## WHAT THIS TASK INVOLVES:
The lines to return are those below that contain the word "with".

+ + + +

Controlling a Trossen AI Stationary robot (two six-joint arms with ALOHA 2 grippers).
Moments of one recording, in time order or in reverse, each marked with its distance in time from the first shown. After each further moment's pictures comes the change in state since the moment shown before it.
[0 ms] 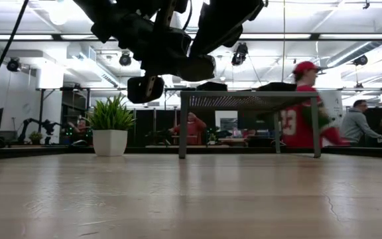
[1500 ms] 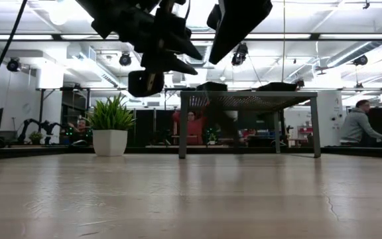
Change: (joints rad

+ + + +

## OUTPUT OF THE EXERCISE:
Controlling a Trossen AI Stationary robot (two six-joint arms with ALOHA 2 grippers).
Moments of one recording, in time order or in reverse, each marked with its distance in time from the first shown. After each further moment's pictures comes the change in state since the moment shown before it.

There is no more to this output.